The standard advice about monitoring is to measure what matters. Track error rates, latency, throughput, resource utilization. Set up alerts when these metrics cross thresholds. The theory is that if something important breaks, one of your metrics will move, and you’ll know.

The gap in this model is that it only captures commission — things the system did that it shouldn’t have, or did poorly. It systematically undercounts omission — things the system should have done but didn’t. A process that runs on a schedule and produces no output is invisible to most monitoring setups. A cache that stops refreshing looks the same as a cache that’s current. A background job that exits zero without doing any work appears identical to one that completed successfully. The metric stays flat. The alert never fires. The system appears healthy.

This distinction matters because omission failures are often more costly than commission failures. When a system produces a bad output, you usually find out quickly — downstream systems break, users complain, something throws an error. When a system produces no output, or stale output, the consequences are quieter: decisions get made on outdated information, coverage gaps silently widen, state drifts in ways that are only apparent when you go looking for them.

The fix requires a different kind of monitoring: not just “did this thing run” but “did this thing produce the expected output.” For a scheduled job, that means verifying not just that it executed but that it completed successfully and produced a result — and ideally, that the result has the right shape.

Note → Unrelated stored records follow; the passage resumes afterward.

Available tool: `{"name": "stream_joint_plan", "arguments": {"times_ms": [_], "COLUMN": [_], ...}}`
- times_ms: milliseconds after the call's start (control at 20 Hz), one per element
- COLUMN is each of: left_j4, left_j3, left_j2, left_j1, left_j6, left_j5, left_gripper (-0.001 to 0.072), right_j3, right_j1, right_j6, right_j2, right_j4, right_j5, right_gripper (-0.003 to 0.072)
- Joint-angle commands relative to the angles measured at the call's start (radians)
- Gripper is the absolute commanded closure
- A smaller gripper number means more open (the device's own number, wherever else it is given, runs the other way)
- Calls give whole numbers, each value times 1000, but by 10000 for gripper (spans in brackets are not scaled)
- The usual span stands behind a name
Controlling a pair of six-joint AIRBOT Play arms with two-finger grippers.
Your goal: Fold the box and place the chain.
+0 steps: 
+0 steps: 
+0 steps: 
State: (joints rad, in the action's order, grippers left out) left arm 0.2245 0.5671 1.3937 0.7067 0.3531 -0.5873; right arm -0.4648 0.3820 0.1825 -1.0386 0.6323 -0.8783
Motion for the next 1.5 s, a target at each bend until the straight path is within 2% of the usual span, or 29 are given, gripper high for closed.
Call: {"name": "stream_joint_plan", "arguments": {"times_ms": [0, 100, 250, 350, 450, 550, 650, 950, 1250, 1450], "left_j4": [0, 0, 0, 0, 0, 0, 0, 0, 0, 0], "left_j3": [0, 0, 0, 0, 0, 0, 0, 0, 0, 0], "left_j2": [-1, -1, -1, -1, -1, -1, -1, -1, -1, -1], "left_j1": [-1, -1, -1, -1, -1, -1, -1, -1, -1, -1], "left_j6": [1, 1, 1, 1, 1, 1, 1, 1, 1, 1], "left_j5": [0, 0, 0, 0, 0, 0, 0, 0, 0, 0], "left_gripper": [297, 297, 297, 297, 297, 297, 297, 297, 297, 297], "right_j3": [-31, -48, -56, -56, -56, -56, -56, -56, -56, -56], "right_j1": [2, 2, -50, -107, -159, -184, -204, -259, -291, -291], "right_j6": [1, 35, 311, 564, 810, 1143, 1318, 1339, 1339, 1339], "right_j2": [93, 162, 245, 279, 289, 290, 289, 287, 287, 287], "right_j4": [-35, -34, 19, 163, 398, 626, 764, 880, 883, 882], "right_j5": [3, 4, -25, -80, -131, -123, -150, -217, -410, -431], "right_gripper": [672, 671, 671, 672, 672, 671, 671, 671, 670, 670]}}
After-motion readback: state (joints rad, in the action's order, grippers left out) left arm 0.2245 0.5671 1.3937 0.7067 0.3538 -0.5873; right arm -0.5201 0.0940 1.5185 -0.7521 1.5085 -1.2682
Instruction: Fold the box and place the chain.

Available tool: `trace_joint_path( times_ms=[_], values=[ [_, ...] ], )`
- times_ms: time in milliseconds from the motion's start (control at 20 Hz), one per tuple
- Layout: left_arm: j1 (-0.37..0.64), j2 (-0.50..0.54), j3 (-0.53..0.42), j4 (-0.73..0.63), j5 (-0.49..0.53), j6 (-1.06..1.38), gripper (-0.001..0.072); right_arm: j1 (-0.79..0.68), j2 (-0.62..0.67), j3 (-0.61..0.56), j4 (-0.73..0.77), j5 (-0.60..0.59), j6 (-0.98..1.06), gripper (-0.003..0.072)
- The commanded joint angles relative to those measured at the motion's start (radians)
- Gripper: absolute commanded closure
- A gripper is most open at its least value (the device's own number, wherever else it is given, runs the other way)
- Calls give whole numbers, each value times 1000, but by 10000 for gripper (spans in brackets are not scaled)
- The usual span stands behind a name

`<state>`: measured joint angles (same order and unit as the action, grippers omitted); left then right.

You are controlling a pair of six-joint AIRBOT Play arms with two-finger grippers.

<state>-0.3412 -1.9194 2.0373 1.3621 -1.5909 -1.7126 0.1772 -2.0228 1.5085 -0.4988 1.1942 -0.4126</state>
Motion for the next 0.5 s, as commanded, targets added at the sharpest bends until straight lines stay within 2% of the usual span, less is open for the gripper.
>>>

For a cache, it means tracking the age of the cached value, not just whether the cache was hit. For a background pipeline, it means tracking output counts and checking them against expected throughput, not just watching for exceptions.

What this often looks like in practice: a “heartbeat check” that’s separate from the process itself. The process runs and updates a timestamp when it completes successfully. A separate check verifies that the timestamp is recent enough. If the process runs but fails before completing, the timestamp doesn’t update, and the check catches it. If the process doesn’t run at all, same result. The check doesn’t care about the process’s internal state — it only cares about the output it’s supposed to produce.

The asymmetry between commission and omission errors is also why “the dashboards look fine” is a weak signal. Dashboards measure what they measure. If they’re not measuring output freshness, or completion counts, or result validity, a system can fail silently for a long time while every chart stays green. The question isn’t whether your monitoring is sophisticated — it’s whether it’s measuring the right thing. And for periodic systems, the right thing is usually “did this produce what it was supposed to produce, recently enough to be useful.”